聖火到着

 肺炎については呑気な発言を繰り返してきた私であるが、イタリアやイランのニュースを見ていると驚く。特に、テレビでイタリアの教会内にずらりと棺が並んでるのを見た時には、いかにも「伝染病」というものの力を見せつけられた気がして、背筋が冷たくなった。イタリアやスペイン、イランで、中国以上の率で感染と重篤化、死亡が増えているとなれば、それはイタリア人、スペイン人、イラン人の遺伝的特性に原因があるのではないか?と想像してしまう。
 それはともかく、今日は強い風の吹くなか、父の墓参りに行った。
 朝起きたら、眼下に見える南浜復興祈念公園にパトカーが停まっている。そう言えば、今日は東京オリンピックの聖火が到着する日だ、と思い出した。それにしても、ずいぶん早くから警察というのは来るものだな、と驚いた。仙台市近郊に住む老母を訪ね、一緒に墓参りをするのを、今日と約束したのは失敗だった。今日は一日、我が家から人の動きを観察していたら面白いだろう、と思った。
 アテネから来る飛行機は、我が家から車で15分の所にある航空自衛隊松島基地に着陸し、それに合わせて到着式が行われることになっていた。実は、私の息子も、小学校内での抽選に勝って、その式に参列することになっていた。吉田沙保里野村忠宏サンドウィッチマンを間近に見られるとあって、息子はずいぶん楽しみにしていた。ところが、肺炎騒ぎである。式は行うが、小学生や一般市民の参加はナシになってしまった。
 なにしろ、式典の規模が極端に小さくなってしまったので、我が家のすぐ下に聖火は展示(?)されるらしいが、私はまさか聖火を見るために多くの人が来るとは思っていなかった。だからなおさら、聖火到着の3時間以上前から警察が来ることが異様に思われたのだ。
 ところが、墓参のために子どもたちを車に乗せて三陸自動車道を南に走ると、北向きの車線が非常に混んでいる。鳴瀬・奥松島の料金所では渋滞さえ発生していた。え?これってまさか聖火見物の車じゃないよな・・・?しかし、外出自粛ムードの漂う今、これほどの車が動いている理由は他に考えられなかった。
 老母を連れて墓参りをしたり、買い物に付き合ったりして、帰宅したのは18時半頃のことである。これがまたびっくり仰天。自宅に近づいたところで、渋滞に巻き込まれたのである。しかも、なかなか車が進まないほどの重度の渋滞だ。どうやら、車は皆、南浜復興祈念公園の「がんばろう石巻」看板を目指しているらしい。聖火は到着したのだろうが、2日ばかり展示してあるはずだし、イベント自粛の折、何かをやっていることもないだろうし、どうしてこんなに車が集まるのだろう?近隣住民にとって迷惑極まりないことだ、と思った。
 帰宅すると、留守番だった妻が、慌てた様子で玄関に出てきた。
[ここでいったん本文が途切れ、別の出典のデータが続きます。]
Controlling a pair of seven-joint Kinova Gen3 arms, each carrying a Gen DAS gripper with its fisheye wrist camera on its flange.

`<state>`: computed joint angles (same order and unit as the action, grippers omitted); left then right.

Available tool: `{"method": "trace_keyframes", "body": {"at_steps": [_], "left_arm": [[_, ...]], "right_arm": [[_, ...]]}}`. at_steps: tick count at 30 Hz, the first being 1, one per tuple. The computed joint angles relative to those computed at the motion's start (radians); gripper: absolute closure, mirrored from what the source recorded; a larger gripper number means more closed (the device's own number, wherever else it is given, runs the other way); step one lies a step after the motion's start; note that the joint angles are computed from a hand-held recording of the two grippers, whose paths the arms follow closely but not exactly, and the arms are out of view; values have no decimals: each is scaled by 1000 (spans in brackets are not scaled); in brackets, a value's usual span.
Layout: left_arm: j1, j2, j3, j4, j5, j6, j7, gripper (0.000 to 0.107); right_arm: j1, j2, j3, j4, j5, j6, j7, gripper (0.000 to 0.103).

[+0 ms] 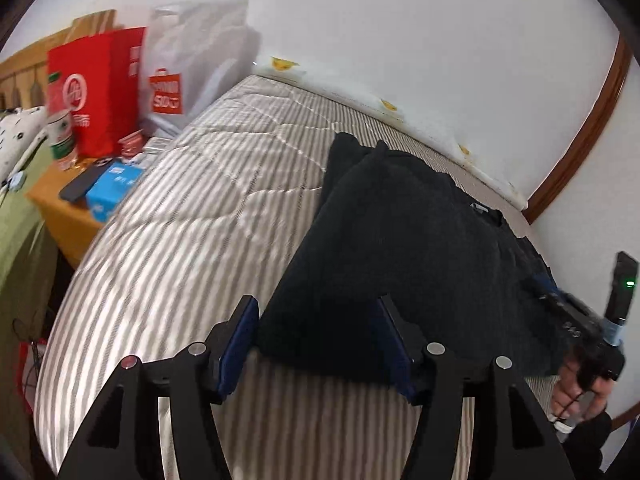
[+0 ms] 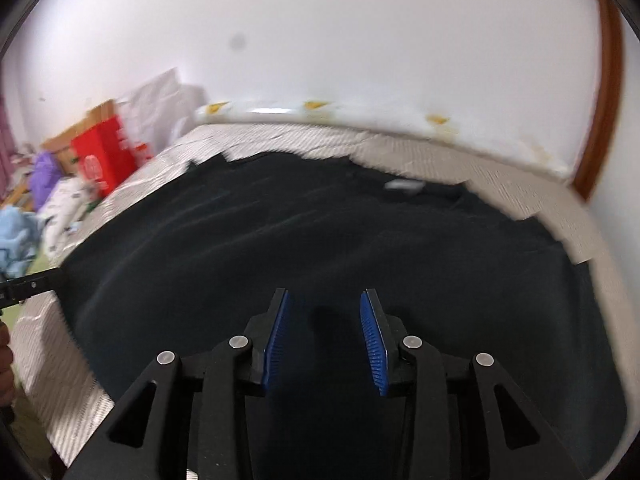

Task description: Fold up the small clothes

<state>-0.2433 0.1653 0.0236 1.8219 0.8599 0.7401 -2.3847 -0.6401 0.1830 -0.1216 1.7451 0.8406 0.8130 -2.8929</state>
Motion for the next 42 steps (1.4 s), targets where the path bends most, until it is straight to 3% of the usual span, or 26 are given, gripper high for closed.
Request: {"method": "trace_keyframes", "body": {"at_steps": [2, 4, 9, 13, 16, 25, 28, 31, 33, 35, 42], "left_arm": [[-34, -14, -8, 36, 58, 28, -57, 50], [-61, -2, -19, 50, 108, 95, -99, 50], [-58, 11, -24, 98, 176, 114, -147, 50], [-47, 27, -19, 110, 240, 99, -157, 50], [-31, 39, -13, 98, 256, 73, -124, 50], [35, 49, 24, 52, 172, -63, 12, 51], [70, 45, 30, 36, 99, -118, 82, 53], [97, 37, 38, 26, 20, -166, 172, 66], [101, 28, 48, 22, -6, -184, 199, 81], [100, 13, 60, 15, -16, -194, 195, 89], [139, -61, 81, -26, 6, -197, 121, 95]], "right_arm": [[-40, 30, 48, 2, -28, -12, 6, 67], [-106, 61, 93, -11, -29, 41, -14, 67], [-65, 50, 4, -13, -16, 105, -80, 67], [-106, 47, -20, -20, -15, 189, -72, 67], [-110, 17, -39, -1, -36, 192, -52, 67], [-73, -107, -93, 116, -54, 84, -70, 67], [-48, -143, -112, 142, -58, 67, -84, 67], [-28, -169, -130, 155, -56, 87, -103, 66], [-9, -188, -138, 165, -62, 90, -105, 67], [9, -213, -149, 179, -62, 100, -115, 67], [95, -311, -183, 222, -85, 119, -160, 66]]}}
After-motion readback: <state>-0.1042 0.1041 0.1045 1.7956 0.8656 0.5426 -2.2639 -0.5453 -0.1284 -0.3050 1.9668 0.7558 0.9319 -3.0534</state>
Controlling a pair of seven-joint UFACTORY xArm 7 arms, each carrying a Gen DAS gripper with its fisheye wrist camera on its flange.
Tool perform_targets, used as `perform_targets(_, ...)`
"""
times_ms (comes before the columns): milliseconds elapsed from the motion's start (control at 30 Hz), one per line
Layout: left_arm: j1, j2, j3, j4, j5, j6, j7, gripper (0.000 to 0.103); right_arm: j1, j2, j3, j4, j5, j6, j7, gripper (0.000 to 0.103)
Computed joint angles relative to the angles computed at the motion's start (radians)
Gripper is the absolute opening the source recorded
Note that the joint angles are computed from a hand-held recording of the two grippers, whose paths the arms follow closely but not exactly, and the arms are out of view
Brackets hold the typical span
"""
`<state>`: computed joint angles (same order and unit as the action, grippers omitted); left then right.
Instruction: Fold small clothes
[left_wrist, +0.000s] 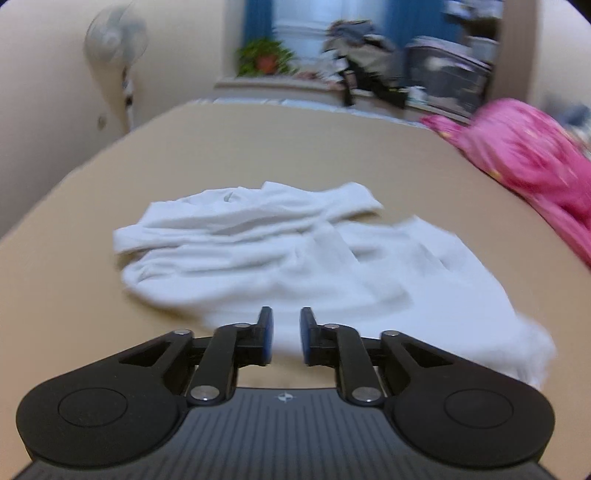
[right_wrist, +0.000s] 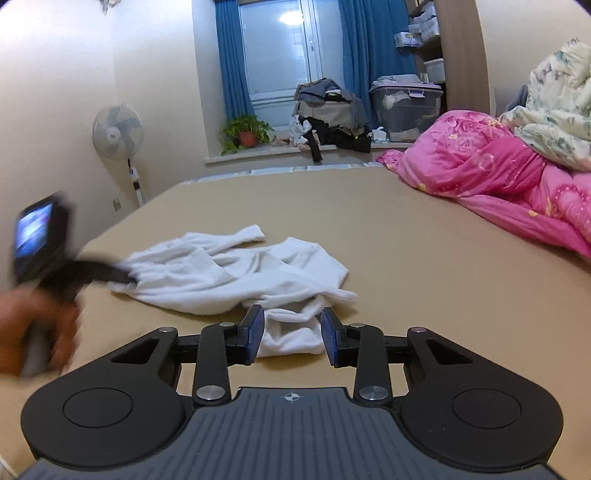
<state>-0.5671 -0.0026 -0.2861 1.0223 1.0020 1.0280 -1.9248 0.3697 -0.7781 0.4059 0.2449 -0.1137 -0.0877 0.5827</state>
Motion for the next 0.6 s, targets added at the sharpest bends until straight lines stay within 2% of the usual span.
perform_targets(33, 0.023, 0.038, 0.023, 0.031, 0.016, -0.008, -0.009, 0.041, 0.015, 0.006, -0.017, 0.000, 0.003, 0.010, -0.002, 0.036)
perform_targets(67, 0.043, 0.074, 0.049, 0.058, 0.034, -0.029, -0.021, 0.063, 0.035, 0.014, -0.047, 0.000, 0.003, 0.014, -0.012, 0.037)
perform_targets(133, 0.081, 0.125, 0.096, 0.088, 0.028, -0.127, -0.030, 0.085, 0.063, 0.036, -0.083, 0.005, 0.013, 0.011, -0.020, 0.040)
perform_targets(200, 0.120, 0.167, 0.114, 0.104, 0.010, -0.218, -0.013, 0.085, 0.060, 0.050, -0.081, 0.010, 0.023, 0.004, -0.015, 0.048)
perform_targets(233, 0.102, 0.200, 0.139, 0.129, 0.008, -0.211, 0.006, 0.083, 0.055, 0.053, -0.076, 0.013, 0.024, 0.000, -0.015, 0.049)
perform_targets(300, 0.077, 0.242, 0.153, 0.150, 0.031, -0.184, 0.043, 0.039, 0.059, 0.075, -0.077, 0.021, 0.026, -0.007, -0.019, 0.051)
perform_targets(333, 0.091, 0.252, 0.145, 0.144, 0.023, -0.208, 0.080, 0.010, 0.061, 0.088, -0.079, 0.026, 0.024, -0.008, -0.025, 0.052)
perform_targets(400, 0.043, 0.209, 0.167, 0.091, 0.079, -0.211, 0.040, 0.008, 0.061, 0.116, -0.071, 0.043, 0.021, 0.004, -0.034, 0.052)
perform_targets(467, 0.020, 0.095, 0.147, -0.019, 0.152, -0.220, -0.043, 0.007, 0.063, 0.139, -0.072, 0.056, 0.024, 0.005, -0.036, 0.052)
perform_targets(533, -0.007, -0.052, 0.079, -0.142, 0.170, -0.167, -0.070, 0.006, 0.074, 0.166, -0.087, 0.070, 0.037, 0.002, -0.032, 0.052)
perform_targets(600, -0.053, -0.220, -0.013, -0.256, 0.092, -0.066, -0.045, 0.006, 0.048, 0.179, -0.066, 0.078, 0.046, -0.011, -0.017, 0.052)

聖火は2日間展示されると思っていたが、「2日間」というのは、宮城県に2日であって、石巻には今日の19時までしか展示されないらしいのだ、見に行こう、と言う。
 私は、オリンピックに関して、一流選手の技を見ることができることには価値があると思っているが、「火」なんて、ギリシャで太陽光から採取しようが、我が家でマッチを擦ろうが同じだと思っている。だから、そんなものをわざわざ見たいなどとは思わない。だが、聖火を展示してある場所が、なにしろ我が家から徒歩5分くらいなので、まぁ、その程度の手間なら一度見ておくかと、家族で行ってみることにした。聖火撤収(仙台へ移動)のわずか15分前のことである。
 渋滞から想像はしていたのだが、たいへんな人出である。風が強く、「砂塵嵐」と言いたいほどの砂埃の舞う中、多くの人が足早に聖火を目指していた。こんなことが今日一日中続いていたのか、このために数百台、数千台、いやいや、もしかするとそれ以上の車が石油を燃やして遠くからやって来たのかと思うと、人々の暇と無駄とにめまいを感じるほどである。オリンピックというイベント自体も含めて、資源浪費の上に成り立つ間違った豊かさの中で、みんなが暇を持て余し、イベントを求めているだけなのだな。
 聖火は見た。やはりただの火だった。人々は一様にスマホで写真を撮っていた。私には、それも異様な光景に見えた。